Streaming Joins: How to Join Real-Time Data Streams

Streaming joins combine data from two or more continuously flowing streams in real time. Unlike batch joins that operate on complete, bounded datasets, streaming joins must handle data arriving at different times, in different orders, from different sources. RisingWave, Apache Flink, and ksqlDB support streaming joins, but they differ significantly in complexity and capability.

Types of Streaming Joins

Stream-Stream Join

Join two event streams based on a time window:

-- Join clicks with purchases within 30 minutes
CREATE MATERIALIZED VIEW click_to_purchase AS
SELECT c.user_id, c.page_url, p.product_id, p.amount,
       p.purchase_time - c.click_time as conversion_time
FROM clicks c
JOIN purchases p ON c.user_id = p.user_id
WHERE p.purchase_time BETWEEN c.click_time AND c.click_time + INTERVAL '30 MINUTES';

Stream-Table Join (Enrichment)

Join a stream with a relatively static table for enrichment:

-- Enrich order events with customer data
CREATE MATERIALIZED VIEW enriched_orders AS
SELECT o.order_id, o.amount, o.order_time,
       c.name, c.tier, c.country
FROM order_events o
JOIN customers c ON o.customer_id = c.customer_id;

Temporal Join

Join a stream with a versioned table at the event's timestamp:

-- Join trades with the exchange rate at the time of the trade
CREATE MATERIALIZED VIEW trades_in_usd AS
SELECT t.trade_id, t.amount, t.currency, t.trade_time,
       t.amount * r.rate as amount_usd
FROM trades t
JOIN exchange_rates FOR SYSTEM_TIME AS OF t.trade_time r
ON t.currency = r.currency;

Join Challenges in Streaming

Challenge	Description	Solution
Unbounded state	Join buffers grow indefinitely	Time-bounded windows, TTL
Late data	One side of the join arrives late	Watermarks, allowed lateness
Out-of-order	Events arrive in wrong order	Event-time processing
Multi-way joins	Joining 3+ streams	Cascading materialized views

Platform Comparison

Feature	RisingWave	Flink	ksqlDB
Stream-stream join	✅	✅	✅ (manual repartition)
Stream-table join	✅	✅	✅
Temporal join	✅	✅	❌
Multi-way joins (5+)	✅ (efficient)	⚠️ (state-heavy)	❌
Cascading joins	✅ (via cascading MVs)	✅	❌
State backend	S3 (managed)	RocksDB / S3	RocksDB + Kafka

RisingWave handles multi-stream joins across 10+ streams efficiently — a workload where Flink often encounters state management issues.

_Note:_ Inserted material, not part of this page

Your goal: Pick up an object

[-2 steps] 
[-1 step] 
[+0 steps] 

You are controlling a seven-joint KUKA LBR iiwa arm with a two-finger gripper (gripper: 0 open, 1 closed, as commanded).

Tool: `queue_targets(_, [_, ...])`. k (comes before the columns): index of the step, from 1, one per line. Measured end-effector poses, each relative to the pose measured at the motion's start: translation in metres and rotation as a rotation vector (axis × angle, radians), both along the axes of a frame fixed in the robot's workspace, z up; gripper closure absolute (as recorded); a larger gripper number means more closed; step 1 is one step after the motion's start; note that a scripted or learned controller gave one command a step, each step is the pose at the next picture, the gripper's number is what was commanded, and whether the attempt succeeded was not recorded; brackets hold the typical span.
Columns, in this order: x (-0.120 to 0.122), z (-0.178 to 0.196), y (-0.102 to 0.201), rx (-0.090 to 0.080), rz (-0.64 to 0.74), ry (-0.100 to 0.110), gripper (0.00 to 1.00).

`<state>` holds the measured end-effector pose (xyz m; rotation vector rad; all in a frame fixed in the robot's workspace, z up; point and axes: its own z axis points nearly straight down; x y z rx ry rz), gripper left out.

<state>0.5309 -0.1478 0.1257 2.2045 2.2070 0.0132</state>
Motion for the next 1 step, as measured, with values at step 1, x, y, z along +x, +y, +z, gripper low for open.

Frequently Asked Questions

How do streaming joins differ from batch joins?

Batch joins operate on complete, finite datasets — both sides are fully available. Streaming joins operate on continuously arriving data — one side may arrive before the other. This requires buffering state, handling late data, and deciding how long to wait for matching events.

Can I join a Kafka stream with a database table?

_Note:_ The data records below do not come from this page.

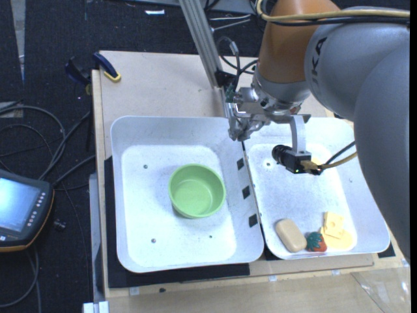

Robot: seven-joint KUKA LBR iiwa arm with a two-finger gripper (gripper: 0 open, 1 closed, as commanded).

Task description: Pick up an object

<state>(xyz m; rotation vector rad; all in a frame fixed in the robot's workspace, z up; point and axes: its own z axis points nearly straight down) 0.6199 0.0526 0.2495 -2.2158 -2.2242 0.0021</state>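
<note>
We saw the two-finger gripper (240, 133) hanging over the divide between the two shallow white bins, at their far end, and we could not tell how its jaws stood. The round light-green plastic bowl (197, 190) sat alone in the left white bin (133, 139), while the tan oval bread-like piece (290, 234), the small red and green toy (316, 241) and the yellow cheese-like wedge (337, 231) lay close together in the near corner of the right white bin (352, 175). We judged the bowl the safer choice because it stood well apart from everything, so the gripper should come straight down over one part of its rim, with one finger inside and one outside, and close only when low enough.
</note>
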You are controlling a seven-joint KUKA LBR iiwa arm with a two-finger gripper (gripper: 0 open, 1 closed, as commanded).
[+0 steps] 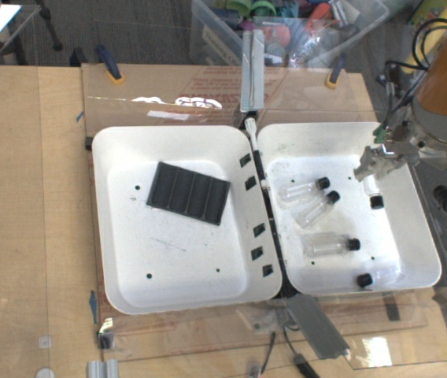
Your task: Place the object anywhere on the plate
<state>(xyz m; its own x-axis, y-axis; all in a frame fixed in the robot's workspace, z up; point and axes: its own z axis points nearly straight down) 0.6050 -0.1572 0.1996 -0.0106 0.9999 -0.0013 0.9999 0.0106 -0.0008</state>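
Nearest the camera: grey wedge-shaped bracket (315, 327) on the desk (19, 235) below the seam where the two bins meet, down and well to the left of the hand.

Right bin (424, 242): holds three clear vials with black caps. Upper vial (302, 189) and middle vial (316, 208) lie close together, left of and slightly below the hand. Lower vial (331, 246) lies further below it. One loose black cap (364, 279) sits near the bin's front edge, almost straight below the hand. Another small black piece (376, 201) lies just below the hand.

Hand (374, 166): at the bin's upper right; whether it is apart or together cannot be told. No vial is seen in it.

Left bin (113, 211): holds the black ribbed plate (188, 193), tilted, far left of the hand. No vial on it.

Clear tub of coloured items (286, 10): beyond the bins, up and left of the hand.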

Yes. In RisingWave, you can join a Kafka source with a CDC table from PostgreSQL/MySQL. The CDC table continuously reflects the current state of the database, and the join updates in real time as either side changes.

Why do multi-way streaming joins fail in some systems?

Each join in a multi-way join multiplies the state that must be maintained. In systems using local state (RocksDB), large join state can exhaust memory or disk. RisingWave handles this better because state is stored on S3, removing local storage limits.